Identity & Access Management [IAM]
WHAT IS IT? [Identity and Access Management/ Google Cloud Identity and Access Management]
IAM allows you to manage users and their level of access to the AWS console. It enables you to set up users, groups, permissions and roles. You can grant access to different parts of the AWS platform - with very strict boundaries. It’s great for providing granular permissions down to an individual user getting access to one service and not another.
IAM is central to any cloud provider, from giving developers access to resources to push updates in the pipeline into production or giving auditors access to inspect your work. IAM is a global service - its resources are managed at the AWS account level, not just specific regions or AZs.

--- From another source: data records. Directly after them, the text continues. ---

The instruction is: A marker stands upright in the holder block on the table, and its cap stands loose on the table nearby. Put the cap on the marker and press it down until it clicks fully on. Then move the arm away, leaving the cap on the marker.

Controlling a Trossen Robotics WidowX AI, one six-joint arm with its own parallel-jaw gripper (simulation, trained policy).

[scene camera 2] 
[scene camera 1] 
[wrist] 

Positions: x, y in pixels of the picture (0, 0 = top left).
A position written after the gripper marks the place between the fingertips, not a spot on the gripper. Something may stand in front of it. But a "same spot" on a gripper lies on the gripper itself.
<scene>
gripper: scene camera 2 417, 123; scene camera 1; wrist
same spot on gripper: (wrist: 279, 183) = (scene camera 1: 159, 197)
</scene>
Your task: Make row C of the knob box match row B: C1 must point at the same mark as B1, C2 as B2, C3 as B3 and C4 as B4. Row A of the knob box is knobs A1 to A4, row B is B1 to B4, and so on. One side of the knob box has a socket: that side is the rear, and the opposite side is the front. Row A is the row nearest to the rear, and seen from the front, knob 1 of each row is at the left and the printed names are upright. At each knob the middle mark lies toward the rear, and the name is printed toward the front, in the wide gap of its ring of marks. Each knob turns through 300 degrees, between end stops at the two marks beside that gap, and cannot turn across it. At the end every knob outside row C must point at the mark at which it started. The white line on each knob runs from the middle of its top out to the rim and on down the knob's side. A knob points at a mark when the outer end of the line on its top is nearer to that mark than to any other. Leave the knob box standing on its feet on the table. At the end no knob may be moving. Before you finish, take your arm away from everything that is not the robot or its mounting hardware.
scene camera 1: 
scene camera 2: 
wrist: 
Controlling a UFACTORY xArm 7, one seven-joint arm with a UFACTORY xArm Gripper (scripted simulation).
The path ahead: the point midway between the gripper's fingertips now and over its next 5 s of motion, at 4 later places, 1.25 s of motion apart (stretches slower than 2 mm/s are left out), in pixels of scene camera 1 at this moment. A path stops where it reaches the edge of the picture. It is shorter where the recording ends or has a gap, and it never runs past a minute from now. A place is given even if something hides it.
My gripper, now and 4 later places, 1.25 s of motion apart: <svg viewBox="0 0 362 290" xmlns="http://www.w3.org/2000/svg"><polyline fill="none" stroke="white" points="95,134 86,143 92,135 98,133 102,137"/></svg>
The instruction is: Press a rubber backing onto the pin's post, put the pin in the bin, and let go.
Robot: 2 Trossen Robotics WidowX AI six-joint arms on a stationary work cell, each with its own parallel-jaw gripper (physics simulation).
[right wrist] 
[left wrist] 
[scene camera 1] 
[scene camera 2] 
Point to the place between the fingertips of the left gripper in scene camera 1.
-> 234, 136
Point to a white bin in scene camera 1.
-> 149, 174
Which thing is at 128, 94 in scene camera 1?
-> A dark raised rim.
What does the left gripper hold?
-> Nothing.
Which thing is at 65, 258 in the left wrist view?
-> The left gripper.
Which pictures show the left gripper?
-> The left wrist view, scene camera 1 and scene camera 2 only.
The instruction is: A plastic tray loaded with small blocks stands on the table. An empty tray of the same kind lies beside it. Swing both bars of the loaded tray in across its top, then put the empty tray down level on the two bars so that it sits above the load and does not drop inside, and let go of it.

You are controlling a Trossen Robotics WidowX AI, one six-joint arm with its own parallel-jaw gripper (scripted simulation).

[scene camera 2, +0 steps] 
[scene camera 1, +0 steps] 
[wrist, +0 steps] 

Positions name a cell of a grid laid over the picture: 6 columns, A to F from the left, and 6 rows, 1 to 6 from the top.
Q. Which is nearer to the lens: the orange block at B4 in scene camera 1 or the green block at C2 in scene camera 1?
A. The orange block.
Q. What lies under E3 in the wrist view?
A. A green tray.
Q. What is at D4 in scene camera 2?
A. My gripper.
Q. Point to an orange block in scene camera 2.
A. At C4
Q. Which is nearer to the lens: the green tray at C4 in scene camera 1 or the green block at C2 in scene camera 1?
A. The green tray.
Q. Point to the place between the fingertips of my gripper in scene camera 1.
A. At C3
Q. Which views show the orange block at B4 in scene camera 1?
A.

Ultimately, IAM is how resources in the cloud speak to each other, how you audit them, and how you control access to your users to work within. And that means getting IAM right has implications not just for the security team, but for everyone involved.
WHAT’S THE FUSS?
AWS IAM is a bespoke system, one of the first made, to handle the authentication & authorisation challenges of a massively distributed cloud environment. So even though it’s foundational to the success of your AWS deployment, devs often have to learn it from scratch. You should always set up multi-factor authentication (MFA) on root accounts and customise password rotations. But if you’re a little bravado when using identity federation, one compromised account could end up leading to a breach across your entire AWS footprint. And “long-lived” access and secret keys are easy to provision for users, but if those leaks then you could assume there’s an interested party in breaking in and assuming your rights!
Ultimately, there’s no subsitute for a careful plan when it comes to laying out an IAM strategy. Infrastructure as code, federated identities, and properly restrictive policies aren’t simple defaults to implement - but they’ll go a long way towards ensuring that your systems have exactly the access they need.